Could you copy, exactly as written, every line from the first line of the records through the one containing "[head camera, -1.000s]"?

#### The data

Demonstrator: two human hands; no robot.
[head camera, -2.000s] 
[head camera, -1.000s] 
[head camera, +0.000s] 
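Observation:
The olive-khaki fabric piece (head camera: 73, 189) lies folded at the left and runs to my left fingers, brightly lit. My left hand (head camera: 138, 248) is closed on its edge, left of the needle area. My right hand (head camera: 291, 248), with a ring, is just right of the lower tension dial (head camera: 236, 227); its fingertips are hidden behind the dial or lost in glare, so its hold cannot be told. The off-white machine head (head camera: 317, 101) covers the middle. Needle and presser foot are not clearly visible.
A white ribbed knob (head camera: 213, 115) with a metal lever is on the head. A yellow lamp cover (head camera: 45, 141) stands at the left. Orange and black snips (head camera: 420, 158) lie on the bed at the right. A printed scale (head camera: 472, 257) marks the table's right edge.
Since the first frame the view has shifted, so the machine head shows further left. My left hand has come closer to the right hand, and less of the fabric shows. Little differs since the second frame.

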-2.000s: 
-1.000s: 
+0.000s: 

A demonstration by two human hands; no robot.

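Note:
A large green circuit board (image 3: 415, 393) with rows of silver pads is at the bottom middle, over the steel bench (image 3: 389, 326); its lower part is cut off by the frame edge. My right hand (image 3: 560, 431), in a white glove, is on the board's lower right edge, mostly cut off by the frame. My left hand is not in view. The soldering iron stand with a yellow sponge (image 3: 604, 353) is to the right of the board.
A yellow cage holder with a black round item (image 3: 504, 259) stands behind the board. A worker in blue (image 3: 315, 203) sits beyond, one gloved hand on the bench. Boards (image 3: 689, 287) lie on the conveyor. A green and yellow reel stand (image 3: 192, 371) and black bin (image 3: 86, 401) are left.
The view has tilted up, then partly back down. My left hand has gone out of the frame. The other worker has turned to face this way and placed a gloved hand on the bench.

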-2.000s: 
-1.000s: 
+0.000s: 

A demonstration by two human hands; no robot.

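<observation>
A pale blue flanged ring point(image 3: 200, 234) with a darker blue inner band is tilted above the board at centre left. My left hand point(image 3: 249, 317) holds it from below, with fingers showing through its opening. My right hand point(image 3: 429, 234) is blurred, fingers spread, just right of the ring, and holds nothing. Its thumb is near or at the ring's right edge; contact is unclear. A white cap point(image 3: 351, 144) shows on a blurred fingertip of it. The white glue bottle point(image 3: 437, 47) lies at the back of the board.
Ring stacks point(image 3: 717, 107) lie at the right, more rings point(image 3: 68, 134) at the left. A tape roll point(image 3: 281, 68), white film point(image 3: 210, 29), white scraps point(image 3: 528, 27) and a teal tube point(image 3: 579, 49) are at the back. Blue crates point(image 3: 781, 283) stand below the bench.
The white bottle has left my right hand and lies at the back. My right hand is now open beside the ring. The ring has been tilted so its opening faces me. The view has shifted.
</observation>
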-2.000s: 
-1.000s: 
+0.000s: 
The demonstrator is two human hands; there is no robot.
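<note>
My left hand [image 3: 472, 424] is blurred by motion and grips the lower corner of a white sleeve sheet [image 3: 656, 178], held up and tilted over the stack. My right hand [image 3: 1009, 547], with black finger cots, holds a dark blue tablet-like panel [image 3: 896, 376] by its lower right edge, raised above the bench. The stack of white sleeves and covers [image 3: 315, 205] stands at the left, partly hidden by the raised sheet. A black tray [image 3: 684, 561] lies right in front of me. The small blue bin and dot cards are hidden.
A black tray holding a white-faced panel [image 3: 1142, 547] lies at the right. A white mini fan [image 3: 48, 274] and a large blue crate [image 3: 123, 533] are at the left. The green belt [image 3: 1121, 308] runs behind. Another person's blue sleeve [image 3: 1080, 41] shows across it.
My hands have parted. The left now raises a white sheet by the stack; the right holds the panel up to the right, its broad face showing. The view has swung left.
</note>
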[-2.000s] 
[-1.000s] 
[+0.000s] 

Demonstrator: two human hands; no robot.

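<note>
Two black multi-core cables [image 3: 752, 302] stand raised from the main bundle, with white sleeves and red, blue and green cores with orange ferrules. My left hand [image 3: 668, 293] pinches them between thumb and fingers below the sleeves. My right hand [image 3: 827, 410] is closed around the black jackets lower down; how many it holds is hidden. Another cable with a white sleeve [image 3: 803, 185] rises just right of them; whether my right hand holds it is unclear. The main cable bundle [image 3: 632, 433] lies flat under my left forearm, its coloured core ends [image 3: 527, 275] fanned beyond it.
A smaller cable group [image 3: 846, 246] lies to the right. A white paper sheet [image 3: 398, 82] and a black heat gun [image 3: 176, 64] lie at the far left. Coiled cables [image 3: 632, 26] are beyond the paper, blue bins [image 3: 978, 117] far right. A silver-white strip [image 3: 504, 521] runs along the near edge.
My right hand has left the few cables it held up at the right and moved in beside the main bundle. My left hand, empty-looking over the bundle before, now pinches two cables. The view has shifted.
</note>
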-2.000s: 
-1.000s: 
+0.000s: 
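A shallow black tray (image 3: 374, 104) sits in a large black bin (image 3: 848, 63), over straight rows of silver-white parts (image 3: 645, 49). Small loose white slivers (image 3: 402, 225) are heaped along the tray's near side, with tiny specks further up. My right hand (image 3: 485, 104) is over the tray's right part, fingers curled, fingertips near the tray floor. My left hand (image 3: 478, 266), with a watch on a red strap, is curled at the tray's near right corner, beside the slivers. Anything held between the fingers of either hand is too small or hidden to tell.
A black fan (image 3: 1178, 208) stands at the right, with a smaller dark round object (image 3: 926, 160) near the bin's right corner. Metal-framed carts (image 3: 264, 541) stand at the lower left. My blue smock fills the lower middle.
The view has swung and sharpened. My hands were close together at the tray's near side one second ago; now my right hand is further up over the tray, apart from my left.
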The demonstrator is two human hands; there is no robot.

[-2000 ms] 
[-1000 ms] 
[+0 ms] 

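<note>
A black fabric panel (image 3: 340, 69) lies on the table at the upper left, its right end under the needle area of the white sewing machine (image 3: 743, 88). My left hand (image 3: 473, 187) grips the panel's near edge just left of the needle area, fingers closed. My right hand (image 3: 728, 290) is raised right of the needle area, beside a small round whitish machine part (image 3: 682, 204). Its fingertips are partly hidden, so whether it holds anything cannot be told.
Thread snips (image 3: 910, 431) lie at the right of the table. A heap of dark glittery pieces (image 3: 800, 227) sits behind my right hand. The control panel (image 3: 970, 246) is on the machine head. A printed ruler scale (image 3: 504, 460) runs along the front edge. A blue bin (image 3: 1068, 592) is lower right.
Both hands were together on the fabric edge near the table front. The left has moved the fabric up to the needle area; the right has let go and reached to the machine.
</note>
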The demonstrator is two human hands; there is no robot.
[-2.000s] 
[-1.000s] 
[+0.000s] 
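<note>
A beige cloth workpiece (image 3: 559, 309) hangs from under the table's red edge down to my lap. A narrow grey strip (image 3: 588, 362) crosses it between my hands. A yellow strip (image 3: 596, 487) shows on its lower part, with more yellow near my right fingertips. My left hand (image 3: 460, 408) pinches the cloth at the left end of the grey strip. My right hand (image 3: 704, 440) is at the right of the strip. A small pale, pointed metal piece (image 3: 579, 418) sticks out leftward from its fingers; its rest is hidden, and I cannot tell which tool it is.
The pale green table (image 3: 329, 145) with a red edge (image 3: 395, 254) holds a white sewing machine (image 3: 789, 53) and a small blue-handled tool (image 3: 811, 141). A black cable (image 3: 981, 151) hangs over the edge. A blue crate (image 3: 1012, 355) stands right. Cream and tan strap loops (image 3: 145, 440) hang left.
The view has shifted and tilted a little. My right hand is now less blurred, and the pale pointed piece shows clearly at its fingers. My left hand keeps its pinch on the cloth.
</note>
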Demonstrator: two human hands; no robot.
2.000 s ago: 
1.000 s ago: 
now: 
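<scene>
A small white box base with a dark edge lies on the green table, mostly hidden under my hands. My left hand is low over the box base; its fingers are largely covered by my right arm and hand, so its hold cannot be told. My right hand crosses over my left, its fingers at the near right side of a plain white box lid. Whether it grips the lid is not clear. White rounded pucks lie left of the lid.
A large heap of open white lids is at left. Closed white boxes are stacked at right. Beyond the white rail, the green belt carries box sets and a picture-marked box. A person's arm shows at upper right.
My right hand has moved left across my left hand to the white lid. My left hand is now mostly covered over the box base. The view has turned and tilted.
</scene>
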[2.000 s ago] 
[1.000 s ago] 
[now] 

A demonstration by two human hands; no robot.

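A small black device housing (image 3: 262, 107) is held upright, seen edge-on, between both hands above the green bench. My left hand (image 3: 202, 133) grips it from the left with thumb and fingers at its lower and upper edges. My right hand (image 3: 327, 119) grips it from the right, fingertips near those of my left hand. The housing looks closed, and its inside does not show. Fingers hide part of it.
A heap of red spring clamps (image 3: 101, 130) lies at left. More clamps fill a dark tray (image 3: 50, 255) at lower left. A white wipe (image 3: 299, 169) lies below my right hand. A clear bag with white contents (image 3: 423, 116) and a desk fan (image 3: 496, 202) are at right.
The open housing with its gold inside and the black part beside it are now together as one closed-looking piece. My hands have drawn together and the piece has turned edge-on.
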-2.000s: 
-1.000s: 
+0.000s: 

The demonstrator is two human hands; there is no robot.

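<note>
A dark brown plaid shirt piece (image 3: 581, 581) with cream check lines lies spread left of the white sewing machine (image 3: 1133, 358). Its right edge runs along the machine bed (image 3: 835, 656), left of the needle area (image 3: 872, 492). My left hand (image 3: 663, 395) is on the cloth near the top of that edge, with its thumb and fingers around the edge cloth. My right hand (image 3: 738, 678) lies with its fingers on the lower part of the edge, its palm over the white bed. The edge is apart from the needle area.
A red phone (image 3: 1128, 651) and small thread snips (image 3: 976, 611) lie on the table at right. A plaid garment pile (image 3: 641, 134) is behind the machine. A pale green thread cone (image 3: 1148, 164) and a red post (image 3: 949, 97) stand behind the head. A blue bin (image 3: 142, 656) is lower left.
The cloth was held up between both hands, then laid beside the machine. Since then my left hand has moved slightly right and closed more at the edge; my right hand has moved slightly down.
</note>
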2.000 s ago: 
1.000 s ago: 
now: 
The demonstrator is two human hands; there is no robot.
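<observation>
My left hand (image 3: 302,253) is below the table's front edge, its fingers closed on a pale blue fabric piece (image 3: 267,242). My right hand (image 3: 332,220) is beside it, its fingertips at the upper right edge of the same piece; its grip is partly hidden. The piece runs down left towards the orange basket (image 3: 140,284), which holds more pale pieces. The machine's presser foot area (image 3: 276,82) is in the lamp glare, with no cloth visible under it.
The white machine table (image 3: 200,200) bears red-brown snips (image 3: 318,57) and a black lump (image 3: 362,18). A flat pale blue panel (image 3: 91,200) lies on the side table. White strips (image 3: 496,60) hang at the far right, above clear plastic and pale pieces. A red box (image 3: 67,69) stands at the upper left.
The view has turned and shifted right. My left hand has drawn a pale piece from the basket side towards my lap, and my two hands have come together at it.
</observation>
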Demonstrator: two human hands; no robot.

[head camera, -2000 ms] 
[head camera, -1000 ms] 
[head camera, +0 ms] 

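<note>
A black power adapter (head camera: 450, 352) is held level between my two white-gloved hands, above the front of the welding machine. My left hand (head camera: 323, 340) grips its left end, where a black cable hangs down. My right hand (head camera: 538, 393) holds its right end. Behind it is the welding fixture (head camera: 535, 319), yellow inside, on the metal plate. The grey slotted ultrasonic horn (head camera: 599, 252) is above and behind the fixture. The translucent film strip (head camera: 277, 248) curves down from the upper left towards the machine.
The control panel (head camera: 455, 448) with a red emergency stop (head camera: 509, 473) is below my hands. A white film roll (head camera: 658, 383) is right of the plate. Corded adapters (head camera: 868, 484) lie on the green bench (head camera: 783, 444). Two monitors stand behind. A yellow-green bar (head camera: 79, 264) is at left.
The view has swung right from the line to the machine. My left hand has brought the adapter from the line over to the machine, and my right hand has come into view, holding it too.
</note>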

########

§ Task answer
Demonstrator: two human hands; no robot.
[head camera, -2.000s] 
[head camera, -1.000s] 

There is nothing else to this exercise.